[[ AVAILABLE DATA open ]]

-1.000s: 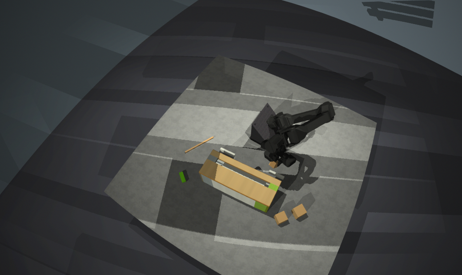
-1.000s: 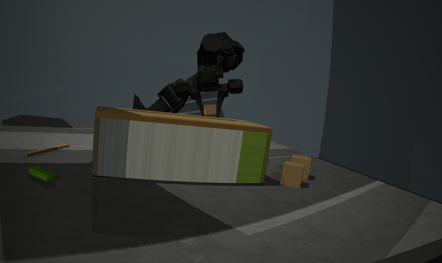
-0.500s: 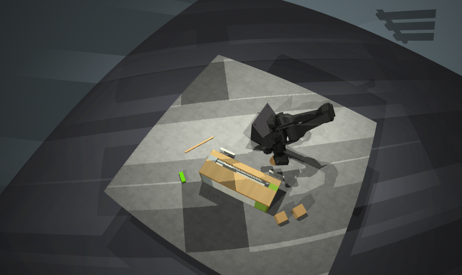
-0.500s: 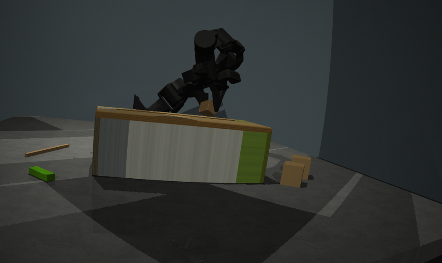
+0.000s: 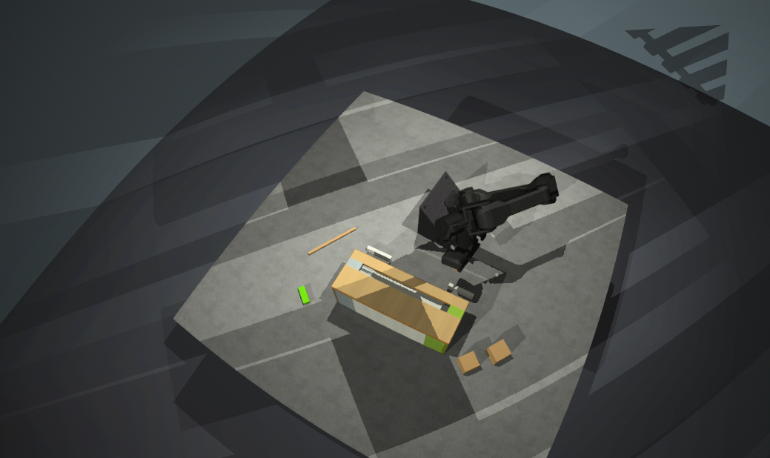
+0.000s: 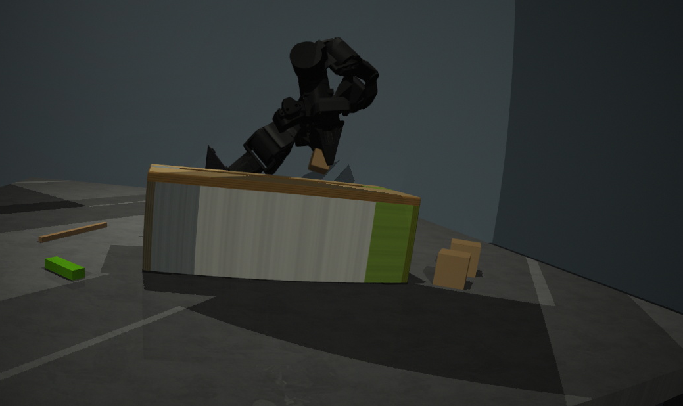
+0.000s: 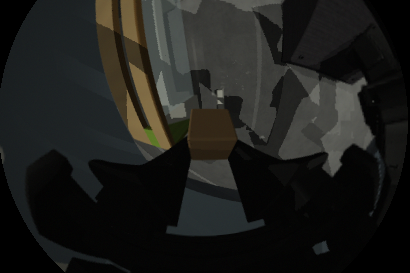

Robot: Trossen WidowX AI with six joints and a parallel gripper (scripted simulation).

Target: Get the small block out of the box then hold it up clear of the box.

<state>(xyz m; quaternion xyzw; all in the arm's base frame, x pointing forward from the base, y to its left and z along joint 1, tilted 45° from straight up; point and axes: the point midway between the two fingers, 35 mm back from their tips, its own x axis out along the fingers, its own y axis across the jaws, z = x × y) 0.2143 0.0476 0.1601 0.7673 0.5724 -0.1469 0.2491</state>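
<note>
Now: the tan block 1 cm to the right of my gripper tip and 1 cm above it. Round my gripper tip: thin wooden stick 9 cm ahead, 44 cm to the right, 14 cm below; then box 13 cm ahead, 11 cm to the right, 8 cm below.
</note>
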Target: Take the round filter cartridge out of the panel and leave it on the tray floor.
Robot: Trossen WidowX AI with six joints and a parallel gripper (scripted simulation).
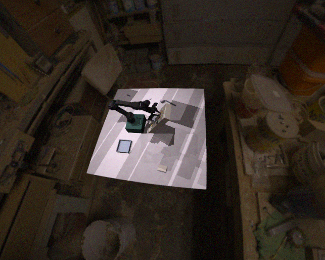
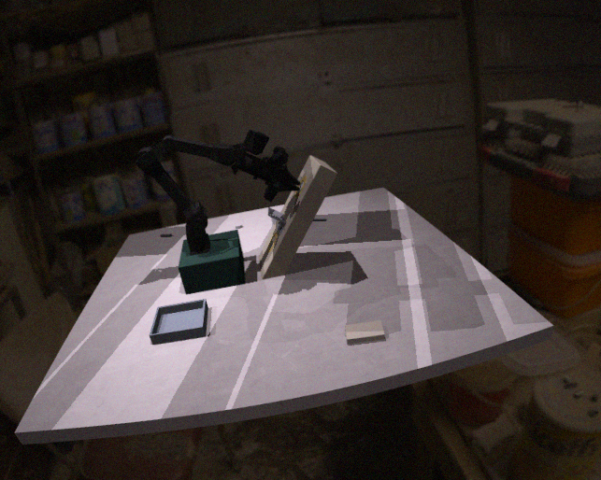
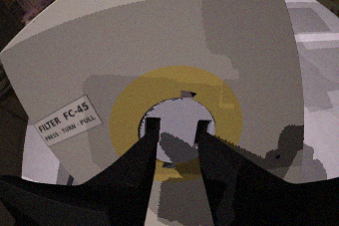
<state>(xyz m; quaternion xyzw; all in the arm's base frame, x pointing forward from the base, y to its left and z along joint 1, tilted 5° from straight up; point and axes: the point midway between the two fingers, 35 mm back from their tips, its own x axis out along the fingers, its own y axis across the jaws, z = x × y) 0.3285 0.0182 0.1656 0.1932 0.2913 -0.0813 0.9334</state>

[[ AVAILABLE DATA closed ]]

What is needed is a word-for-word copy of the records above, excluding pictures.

FINAL ANSWER:
-1.000s: 
-1.000s: 
-0.500s: 
-0.500s: 
+0.000s: 
+0.000s: 
+0.000s: 

Robot: Trossen WidowX AI with six joints and a parallel gripper (scripted simulation).

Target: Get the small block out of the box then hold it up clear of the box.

<state>(xyz m; quaternion xyzw; all in the arm's base frame, x pointing forward from the base, y to its left and z along joint 1, tilted 45° from straight up; point and axes: the point midway between the two fingers, 35 mm back from their tips, its own x axis out along the fingers, its own y axis across the jaws, z = x × y) 0.2143 0.0476 0.1601 0.7673 0.5724 -0.1469 0.2491</state>
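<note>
Now: the tan block 1 cm to the right of my gripper tip and 1 cm above it. Round my gripper tip: thin wooden stick 9 cm ahead, 44 cm to the right, 14 cm below; then box 13 cm ahead, 11 cm to the right, 8 cm below.
</note>
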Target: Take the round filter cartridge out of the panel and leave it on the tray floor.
Robot: Trossen WidowX AI with six joints and a parallel gripper (scripted simulation).
<state>(xyz m; quaternion xyzw; all in the arm's base frame, x pointing forward from the base, y to its left and z along joint 1, tilted 5° from straight up; point and axes: the point midway between the two fingers, 35 mm back from their tips, its own x axis out along the fingers, its own y axis across the jaws, z = x × y) 0.3285 0.0182 0.1656 0.1932 0.2913 -0.0813 0.9334</state>

The answer given is complete as it stands.